By default, the Insight Agent collects audit log events. To collect user logins, login failures, and password changes for all endpoints managed by domain controllers that the Insight Agent is installed on, you need to enable domain controller events in InsightIDR.

  1. Go to the InsightIDR left menu, and click Settings.
  2. Select Insight Agent and click the Domain Controller Events tab.
  3. Switch the toggle ON.

Verify that logs are making it to the collector

  1. From the left menu, click Log Search to view your raw logs. Search and filter on the logsets for all Endpoint Agent Logs that are located under Active Directory Admin Activity, Asset Authentication and Host to IP Observations.
  2. Run the query where(source_json.isDomainController=true)groupby(source_json.computerName) to filter only on Domain Controllers and return a grouping by Domain Controller.
  3. Verify that you can see parsed events for Domain Controllers coming through.

LDAP Permissions

The collection of the LDAP event sources requires a domain account with read permissions to all users and groups in the domain.

Microsoft DNS Permissions

The Microsoft DNS event source requires that you use a service account that is a domain account with read permissions to the DNS audit trail written to the share of each DNS server.

When you configure logging in the DNS Management tool, you must specify where you want the log to go. Then you must manually create a folder for the log and place it there. You can name the log file anything you want during its configuration. To grant read permissions, create a file share and grant the service account access to the file share and the NTFS file system.

See DNS for more information.

Microsoft DHCP Permissions

The Microsoft DHCP event source requires that you use a service account with read permissions to collect log files, located by default here: C:\Windows\system32\dhcp.

To grant read permissions, create a file share and grant the service account access to the file share and the NTFS file system.

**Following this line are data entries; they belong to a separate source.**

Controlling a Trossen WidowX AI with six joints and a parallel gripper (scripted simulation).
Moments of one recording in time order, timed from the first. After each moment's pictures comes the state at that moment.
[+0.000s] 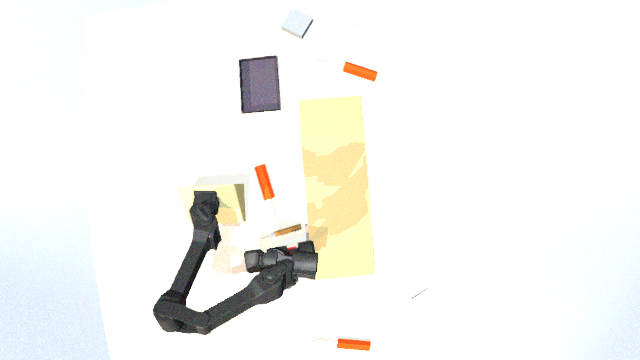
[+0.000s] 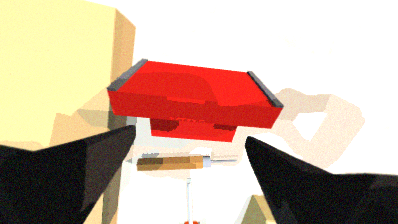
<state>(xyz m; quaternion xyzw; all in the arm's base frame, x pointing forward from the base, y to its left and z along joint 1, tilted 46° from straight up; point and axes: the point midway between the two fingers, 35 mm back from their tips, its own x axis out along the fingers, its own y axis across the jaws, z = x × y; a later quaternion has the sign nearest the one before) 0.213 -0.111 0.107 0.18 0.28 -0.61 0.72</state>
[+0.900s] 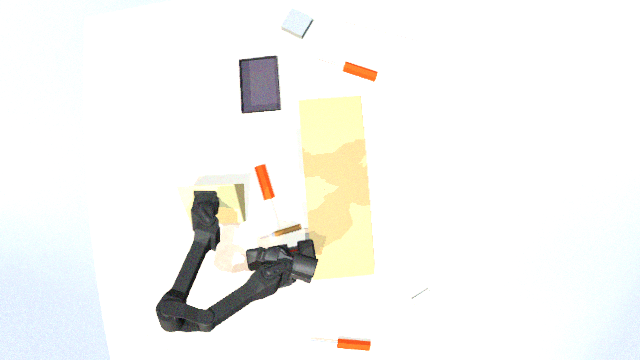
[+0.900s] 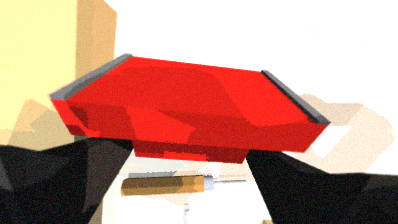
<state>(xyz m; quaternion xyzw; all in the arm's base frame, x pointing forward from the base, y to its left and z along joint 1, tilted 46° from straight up) 0.214 -0.138 0.083 0.18 0.27 -0.61 0.72</state>
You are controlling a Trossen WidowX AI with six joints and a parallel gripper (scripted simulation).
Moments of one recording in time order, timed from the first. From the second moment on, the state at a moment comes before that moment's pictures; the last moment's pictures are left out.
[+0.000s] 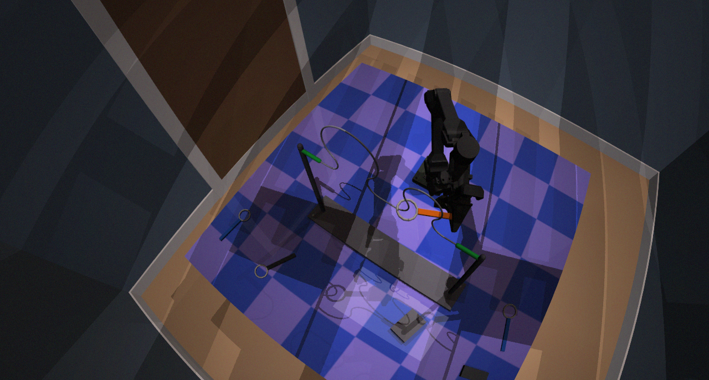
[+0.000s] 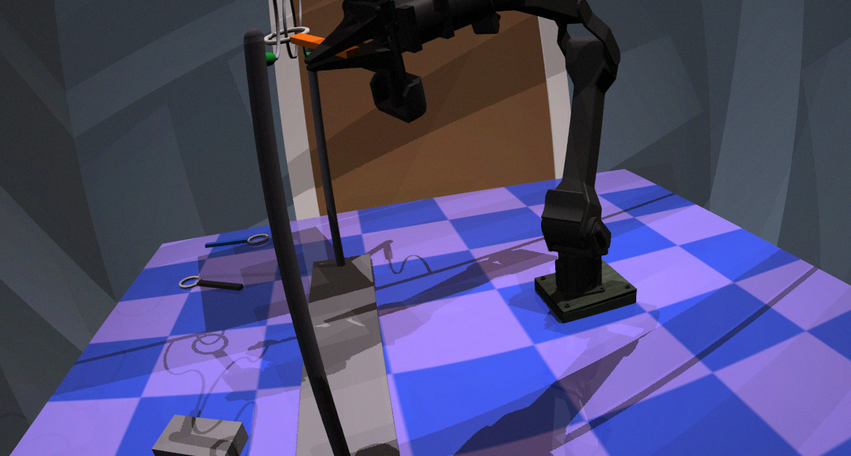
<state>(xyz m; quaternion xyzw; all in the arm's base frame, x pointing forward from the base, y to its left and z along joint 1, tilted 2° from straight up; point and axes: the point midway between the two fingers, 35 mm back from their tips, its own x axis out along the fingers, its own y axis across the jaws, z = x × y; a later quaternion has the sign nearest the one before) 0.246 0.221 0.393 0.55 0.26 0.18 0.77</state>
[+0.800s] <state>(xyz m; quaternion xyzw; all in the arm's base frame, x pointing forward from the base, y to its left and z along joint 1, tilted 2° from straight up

If you choose to collect DHCP logs from the default path, you must use the Pattern Match field and use DhcpSrvLog*.log as the pattern match. However, you can move the DHCP logs to a different location if it is more convenient. See Microsoft DHCP for more information.

Create a File Share

You can enable file sharing on Windows machines to share folders and disk volumes. The following are the three ways to enable a file share:

Create a File Share with Windows File Explorer

To enable file share using Windows File Explorer:

  1. Find the folder you want to share and right click it.
  2. Select Properties from the menu.
  3. Click the Advanced Sharing button.
  4. Select the “Share This Folder” box.
  5. Click the Permissions button.
  6. Select the users or groups who will have access to this folder. By default, the “Everyone” group has read access.
  7. After you select all users and groups that need access to the shared folder, select the Full Control option under the “Allow” column.
  8. Click OK.

Create a File Share with PowerShell

PowerShell is a command line shell for tasks and scripting languages.

To grant file share permissions with PowerShell:

  1. Open PowerShell as an Administrator.
  2. Run the command New-SmbShare -Name scripts -Path 'E:scripts' -FullAccess Everyone to grant all users access to the shared folder(s).

Create a File Share with Server Manager

If you have the File Server role installed, you can use PowerShell or a similar tool to apply the proper permissions on the Server Manager.

To grant file share permissions in Server Manager:

  1. In PowerShell, run Get-WindowsFeature -Name FS-FileServer to confirm that Windows has the file server role. If it does not, install it with the command Install-WindowsFeature -Name FS-FileServer -IncludeAllSubFeature -IncludeManagementTools.
  2. Open Server Manager.
  3. Select Files and Storage Services > Shares.
  4. On the right hand side, click the Shares dropdown and select New Share.
  5. When the New Share Wizard appears, choose a file share profile.
  6. Complete the File Share Wizard to create the file share.